Experimental investigation into Lagrangian statistics of droplets in homogeneous isotropic turbulence

TL;DR

This study experimentally explores how finite-sized, neutrally buoyant droplets behave in turbulent flows, revealing size-dependent Lagrangian dynamics and providing insights into droplet-turbulence interactions.

Contribution

It provides new experimental data on the Lagrangian statistics of finite-sized droplets, highlighting size effects on their dynamic behavior in turbulence.

Findings

Larger droplets have longer velocity integral times.

Droplets show extended ballistic regimes with increasing size.
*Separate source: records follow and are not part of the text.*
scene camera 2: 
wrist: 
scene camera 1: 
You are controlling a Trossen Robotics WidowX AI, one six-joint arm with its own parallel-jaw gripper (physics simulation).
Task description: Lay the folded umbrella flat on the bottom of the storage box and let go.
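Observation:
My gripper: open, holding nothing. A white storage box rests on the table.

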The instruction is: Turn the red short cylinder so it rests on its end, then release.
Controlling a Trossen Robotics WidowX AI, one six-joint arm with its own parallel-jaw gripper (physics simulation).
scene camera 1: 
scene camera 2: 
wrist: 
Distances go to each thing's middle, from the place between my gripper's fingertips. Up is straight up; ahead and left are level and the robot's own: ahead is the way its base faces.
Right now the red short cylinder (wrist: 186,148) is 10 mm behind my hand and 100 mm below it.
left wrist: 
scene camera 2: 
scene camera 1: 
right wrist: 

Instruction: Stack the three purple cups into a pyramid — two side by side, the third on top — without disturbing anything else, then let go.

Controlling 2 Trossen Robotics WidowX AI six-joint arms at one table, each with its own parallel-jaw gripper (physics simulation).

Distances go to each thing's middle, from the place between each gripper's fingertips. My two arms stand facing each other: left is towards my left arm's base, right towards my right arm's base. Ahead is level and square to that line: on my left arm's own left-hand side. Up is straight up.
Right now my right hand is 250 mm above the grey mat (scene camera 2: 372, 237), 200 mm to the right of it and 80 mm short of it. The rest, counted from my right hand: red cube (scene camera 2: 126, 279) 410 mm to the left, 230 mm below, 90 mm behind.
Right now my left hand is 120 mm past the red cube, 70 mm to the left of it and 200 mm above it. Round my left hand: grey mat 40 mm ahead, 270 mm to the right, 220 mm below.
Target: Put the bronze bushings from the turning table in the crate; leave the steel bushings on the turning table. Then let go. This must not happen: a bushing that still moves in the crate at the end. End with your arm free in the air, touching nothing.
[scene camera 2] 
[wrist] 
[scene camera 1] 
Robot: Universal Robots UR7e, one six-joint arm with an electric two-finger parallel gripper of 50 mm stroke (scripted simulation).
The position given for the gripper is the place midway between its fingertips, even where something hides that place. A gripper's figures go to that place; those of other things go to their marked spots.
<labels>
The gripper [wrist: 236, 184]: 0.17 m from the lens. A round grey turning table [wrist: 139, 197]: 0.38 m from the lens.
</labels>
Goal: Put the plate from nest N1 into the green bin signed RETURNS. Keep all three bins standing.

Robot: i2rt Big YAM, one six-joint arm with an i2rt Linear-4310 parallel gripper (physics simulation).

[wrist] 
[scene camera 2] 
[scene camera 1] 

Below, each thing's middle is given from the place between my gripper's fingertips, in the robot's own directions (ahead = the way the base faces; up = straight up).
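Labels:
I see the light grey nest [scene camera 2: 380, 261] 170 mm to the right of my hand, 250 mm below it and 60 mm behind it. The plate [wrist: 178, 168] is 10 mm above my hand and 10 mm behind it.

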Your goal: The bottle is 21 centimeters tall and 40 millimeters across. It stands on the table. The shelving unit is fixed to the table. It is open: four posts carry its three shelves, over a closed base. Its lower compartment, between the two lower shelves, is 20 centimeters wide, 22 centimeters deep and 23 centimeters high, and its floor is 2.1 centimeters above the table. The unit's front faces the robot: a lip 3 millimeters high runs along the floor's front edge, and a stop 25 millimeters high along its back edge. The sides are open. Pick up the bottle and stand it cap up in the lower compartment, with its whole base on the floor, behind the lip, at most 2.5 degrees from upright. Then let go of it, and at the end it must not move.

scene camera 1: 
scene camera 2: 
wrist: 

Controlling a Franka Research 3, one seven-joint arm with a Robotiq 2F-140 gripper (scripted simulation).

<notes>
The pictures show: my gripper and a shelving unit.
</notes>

Droplets behave similarly to rigid particles in turbulence.

Abstract

We experimentally investigate the Lagrangian dynamics of finite-sized, neutrally buoyant droplets in homogeneous isotropic turbulence. The droplet size follows a log-normal distribution whose average value decreases with increasing Reynolds number, reflecting enhanced turbulent breakup. While size-conditioned velocity and acceleration statistics show only weak finite-size dependence, temporal measures reveal clear size-dependent dynamics: larger droplets exhibit longer Lagrangian velocity integral times and an extended ballistic regime in their mean squared displacement. These findings indicate that though droplets exhibit mild deformation and internal circulation, they behave similarly to finite-size rigid particles in terms of Lagrangian dynamics. Our study opens the way to study droplet-laden turbulence and droplet-flow interactions.